I have a list of intervals in lists A,B I need to find which intervals overlap between A,B I am trying to find a better method than the brute-force one which has time complexity O(len(A)*len(B)) cause I am working with pretty large lists.
The best method I found is the following one, but it only works correctly if intervals in each list are pairwise disjoint(non-overlapping) which in my case doesn't happen, cause intervals in each list can overlap with each other.
def find_overlaps(A, B):
overlaps = []
i = j = 0
# Sorts intervals in A,B based on start_position of each interval
A_start_sorted = sorted(A, key=lambda x: x[0])
B_start_sorted = sorted(B, key=lambda x: x[0])
# Sorts intervals in A,B based on end_position of each interval
A_end_sorted = sorted(A, key=lambda x: x[1])
B_end_sorted = sorted(B, key=lambda x: x[1])
A = A_start_sorted
B = B_start_sorted
while i < len(A) and j < len(B):
start_A, end_A = A[i]
start_B, end_B = B[j]
# Let's check if A[i] intersects B[j].
# lo - the startpoint of the intersection
# hi - the endpoint of the intersection
lo = max(A[i][0], B[j][0])
hi = min(A[i][1], B[j][1])
if lo <= hi:
overlaps.append([[start_A, end_A],[start_B, end_B]])
# Remove the interval with the smallest endpoint
if end_A < end_B:
i += 1
else:
j += 1
return overlaps
A = [ [0,8], [2,3], [5,6], [7,9], [10,25], [30,40] ]
B = [ [0,6], [2,5], [3,4], [6,12], [8,16],[10,20] ]

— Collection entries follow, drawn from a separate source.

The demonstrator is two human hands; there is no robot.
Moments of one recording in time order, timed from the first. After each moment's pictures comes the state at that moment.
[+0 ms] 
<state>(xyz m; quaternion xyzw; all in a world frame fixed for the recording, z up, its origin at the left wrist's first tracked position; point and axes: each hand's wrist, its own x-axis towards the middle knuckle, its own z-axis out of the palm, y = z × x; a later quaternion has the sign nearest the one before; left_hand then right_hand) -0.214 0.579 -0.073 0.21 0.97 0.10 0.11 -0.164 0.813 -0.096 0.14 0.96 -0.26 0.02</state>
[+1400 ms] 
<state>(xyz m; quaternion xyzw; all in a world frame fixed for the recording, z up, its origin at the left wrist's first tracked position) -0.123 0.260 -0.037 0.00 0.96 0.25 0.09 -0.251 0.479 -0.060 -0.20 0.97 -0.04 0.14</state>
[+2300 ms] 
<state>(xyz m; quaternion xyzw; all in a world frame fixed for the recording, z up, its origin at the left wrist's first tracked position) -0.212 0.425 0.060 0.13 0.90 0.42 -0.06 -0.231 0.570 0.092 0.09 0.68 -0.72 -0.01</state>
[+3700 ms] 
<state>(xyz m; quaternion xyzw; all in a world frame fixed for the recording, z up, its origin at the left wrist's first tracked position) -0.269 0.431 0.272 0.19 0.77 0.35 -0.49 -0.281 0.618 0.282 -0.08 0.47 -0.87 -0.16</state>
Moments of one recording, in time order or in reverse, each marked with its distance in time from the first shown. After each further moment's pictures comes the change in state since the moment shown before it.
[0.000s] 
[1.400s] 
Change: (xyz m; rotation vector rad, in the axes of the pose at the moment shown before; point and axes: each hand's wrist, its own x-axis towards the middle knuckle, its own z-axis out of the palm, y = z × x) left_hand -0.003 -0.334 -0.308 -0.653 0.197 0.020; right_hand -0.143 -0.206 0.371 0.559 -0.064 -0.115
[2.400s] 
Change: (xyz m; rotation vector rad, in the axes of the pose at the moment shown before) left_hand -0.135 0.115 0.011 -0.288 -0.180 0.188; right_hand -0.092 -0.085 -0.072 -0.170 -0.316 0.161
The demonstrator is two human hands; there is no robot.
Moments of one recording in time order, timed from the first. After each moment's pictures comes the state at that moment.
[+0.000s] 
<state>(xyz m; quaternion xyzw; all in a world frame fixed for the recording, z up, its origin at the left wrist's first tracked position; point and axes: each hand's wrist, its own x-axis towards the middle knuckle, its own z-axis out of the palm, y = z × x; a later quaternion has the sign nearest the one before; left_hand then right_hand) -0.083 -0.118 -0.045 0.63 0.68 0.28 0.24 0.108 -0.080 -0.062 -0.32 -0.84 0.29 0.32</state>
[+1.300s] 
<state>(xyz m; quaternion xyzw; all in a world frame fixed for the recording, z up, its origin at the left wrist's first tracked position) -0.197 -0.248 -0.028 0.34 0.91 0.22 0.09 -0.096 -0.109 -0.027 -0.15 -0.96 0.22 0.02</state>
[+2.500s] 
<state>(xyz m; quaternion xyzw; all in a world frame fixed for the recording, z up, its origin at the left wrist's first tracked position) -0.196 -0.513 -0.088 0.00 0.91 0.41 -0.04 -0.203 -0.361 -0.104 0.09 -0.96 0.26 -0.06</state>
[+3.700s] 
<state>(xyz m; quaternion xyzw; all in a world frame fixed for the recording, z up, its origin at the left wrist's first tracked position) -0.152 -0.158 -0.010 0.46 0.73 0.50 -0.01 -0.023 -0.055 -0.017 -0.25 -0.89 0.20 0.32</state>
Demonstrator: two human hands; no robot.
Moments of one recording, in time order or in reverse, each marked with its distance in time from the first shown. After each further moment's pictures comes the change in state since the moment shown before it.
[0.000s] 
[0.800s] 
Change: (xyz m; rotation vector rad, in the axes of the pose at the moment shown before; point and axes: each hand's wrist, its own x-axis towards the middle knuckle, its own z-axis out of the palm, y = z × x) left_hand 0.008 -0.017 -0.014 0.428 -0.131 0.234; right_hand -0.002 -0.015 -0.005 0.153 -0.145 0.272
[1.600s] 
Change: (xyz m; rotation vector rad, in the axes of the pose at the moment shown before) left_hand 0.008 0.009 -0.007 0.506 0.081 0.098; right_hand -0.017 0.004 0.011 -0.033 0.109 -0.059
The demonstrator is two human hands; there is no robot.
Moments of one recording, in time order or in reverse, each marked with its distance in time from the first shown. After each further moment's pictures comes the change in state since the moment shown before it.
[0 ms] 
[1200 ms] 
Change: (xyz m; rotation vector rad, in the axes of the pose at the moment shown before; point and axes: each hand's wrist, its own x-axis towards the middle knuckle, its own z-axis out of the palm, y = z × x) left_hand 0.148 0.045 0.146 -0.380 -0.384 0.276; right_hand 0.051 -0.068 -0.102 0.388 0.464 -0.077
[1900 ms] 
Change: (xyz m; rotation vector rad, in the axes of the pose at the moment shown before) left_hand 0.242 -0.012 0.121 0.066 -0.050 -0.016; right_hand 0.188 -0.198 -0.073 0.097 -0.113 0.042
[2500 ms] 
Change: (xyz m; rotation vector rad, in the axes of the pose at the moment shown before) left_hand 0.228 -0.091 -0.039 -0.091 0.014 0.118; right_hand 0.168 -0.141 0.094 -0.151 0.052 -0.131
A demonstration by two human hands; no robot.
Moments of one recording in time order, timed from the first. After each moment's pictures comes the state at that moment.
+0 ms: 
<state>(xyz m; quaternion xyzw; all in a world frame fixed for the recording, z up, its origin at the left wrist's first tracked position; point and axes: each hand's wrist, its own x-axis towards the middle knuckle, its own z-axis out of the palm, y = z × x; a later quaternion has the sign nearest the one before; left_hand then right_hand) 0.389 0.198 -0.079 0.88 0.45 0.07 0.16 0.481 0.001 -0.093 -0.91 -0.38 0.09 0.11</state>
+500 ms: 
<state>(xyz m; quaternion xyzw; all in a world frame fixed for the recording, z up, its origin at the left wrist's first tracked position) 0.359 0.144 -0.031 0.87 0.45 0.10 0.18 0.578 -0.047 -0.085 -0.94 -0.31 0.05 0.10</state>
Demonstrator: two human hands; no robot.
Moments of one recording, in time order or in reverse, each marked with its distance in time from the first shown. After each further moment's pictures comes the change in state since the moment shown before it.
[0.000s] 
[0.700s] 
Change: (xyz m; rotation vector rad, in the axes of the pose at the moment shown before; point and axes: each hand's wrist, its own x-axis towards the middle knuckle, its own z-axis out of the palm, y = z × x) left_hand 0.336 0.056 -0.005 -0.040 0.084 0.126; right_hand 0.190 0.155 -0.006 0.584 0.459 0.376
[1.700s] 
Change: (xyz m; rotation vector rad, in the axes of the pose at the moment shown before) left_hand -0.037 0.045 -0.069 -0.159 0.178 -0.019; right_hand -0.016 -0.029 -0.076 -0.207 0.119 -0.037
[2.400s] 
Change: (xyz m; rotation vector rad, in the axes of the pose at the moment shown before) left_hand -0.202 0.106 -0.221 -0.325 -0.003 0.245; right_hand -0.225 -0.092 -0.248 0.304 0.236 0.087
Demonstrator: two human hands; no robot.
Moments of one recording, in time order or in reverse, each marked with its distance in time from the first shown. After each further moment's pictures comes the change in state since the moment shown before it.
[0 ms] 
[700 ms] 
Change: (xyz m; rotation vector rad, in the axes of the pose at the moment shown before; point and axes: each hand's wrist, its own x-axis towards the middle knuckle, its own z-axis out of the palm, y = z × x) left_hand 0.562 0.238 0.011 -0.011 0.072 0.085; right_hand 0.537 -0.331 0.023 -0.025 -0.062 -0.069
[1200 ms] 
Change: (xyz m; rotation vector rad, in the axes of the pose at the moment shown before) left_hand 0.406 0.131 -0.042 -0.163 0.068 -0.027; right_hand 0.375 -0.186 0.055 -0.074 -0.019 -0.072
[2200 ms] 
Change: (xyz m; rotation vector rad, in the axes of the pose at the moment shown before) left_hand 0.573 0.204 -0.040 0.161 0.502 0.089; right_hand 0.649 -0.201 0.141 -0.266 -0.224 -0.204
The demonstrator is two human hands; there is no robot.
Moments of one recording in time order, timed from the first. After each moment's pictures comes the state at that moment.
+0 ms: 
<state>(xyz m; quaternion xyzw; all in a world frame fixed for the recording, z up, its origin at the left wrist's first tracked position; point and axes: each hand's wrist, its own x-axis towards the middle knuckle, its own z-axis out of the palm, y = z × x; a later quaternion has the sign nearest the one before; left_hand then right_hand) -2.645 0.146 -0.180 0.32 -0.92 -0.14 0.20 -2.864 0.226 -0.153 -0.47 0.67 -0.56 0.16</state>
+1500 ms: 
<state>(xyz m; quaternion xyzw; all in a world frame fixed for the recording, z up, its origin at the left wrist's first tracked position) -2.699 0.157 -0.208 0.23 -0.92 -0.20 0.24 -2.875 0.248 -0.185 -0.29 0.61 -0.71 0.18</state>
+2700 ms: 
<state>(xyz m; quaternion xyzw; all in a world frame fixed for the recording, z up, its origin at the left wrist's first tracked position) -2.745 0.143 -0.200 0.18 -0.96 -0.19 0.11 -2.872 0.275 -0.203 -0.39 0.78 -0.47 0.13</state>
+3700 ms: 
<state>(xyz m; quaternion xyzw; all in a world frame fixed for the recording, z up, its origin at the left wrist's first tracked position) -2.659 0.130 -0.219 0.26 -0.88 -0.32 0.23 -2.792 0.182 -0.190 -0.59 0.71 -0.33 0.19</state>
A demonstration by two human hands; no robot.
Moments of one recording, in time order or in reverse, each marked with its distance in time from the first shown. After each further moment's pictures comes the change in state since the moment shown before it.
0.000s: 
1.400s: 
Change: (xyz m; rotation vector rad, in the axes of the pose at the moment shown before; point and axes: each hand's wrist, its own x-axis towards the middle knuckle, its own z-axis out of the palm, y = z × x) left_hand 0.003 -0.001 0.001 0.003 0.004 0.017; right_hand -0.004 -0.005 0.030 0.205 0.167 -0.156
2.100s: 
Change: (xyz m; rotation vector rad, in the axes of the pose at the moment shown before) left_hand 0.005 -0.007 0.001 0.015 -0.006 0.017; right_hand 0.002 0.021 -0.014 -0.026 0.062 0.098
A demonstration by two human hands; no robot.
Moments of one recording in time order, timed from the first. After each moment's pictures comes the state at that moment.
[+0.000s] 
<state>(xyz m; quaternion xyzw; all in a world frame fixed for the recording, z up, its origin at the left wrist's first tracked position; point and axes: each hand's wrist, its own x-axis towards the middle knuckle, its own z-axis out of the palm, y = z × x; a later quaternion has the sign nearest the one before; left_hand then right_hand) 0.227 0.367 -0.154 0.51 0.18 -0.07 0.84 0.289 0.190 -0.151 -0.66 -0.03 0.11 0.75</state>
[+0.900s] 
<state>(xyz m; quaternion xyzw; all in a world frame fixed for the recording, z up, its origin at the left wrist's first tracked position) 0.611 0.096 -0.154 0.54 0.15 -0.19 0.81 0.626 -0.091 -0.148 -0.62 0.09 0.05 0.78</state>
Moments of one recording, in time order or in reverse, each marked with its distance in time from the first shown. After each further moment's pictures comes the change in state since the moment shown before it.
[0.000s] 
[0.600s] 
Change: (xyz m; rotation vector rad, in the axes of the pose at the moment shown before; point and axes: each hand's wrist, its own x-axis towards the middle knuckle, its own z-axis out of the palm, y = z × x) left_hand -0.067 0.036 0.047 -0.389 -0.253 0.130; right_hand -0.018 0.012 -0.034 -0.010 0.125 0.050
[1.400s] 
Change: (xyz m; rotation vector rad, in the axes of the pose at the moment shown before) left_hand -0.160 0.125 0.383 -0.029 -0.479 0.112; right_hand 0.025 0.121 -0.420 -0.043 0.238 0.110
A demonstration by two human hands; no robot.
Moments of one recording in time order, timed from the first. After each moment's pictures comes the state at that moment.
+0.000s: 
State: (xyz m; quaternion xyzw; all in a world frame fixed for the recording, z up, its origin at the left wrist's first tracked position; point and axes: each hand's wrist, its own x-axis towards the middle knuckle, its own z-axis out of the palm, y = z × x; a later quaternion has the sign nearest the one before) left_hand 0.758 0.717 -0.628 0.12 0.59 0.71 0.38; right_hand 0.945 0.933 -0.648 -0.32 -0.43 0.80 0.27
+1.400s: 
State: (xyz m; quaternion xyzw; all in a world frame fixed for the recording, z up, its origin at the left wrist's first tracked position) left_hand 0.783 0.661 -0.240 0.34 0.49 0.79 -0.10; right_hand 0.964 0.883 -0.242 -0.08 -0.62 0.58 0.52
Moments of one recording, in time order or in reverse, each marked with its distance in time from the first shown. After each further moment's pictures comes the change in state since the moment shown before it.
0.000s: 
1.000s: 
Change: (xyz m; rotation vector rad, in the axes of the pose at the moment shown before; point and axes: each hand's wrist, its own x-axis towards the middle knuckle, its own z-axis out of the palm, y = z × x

overlaps = find_overlaps(A,B)
print(f"Overlaps are: {len(overlaps)}")
print(f"overlaps = {overlaps}")
For example the above code returns:
Overlaps are: 9
overlaps = [[[0, 8], [0, 6]], [[0, 8], [2, 5]], [[0, 8], [3, 4]], [[0, 8], [6, 12]], [[5, 6], [6, 12]], [[7, 9], [6, 12]], [[10, 25], [6, 12]], [[10, 25], [8, 16]], [[10, 25], [10, 20]]]
Whereas the right output should be:
Overlaps are: 16
overlaps =
[[[[0,8],[0,6]], [[0,8],[2,5]], [[0,8],[3,4]], [[0,8],[6,12]], [[0,8],[8,16]],
[[2,3],[0,6]], [[2,3],[2,5]], [[2,3],[3,4]],
[[5,6],[0,6]], [[5,6],[2,5]], [[5,6],[6,12]],
[[7,9],[6,12]], [[7,9],[8,16]],
[[10,25],[6,12]], [[10,25],[8,16]], [[10,25],[10,20]]]
I already tried changing the condition if end_A < end_B
on when to move to the next A,B item but always seems to leave some overlaps out.
I also tried adding a second while i < len(A) and j < len(B):
using differently sorted A,B than the previous block so that it gets the overlaps that the first block misses but no success.
I think the idea is right but I can't figure out how to fix the logic. Any help would be appreciated!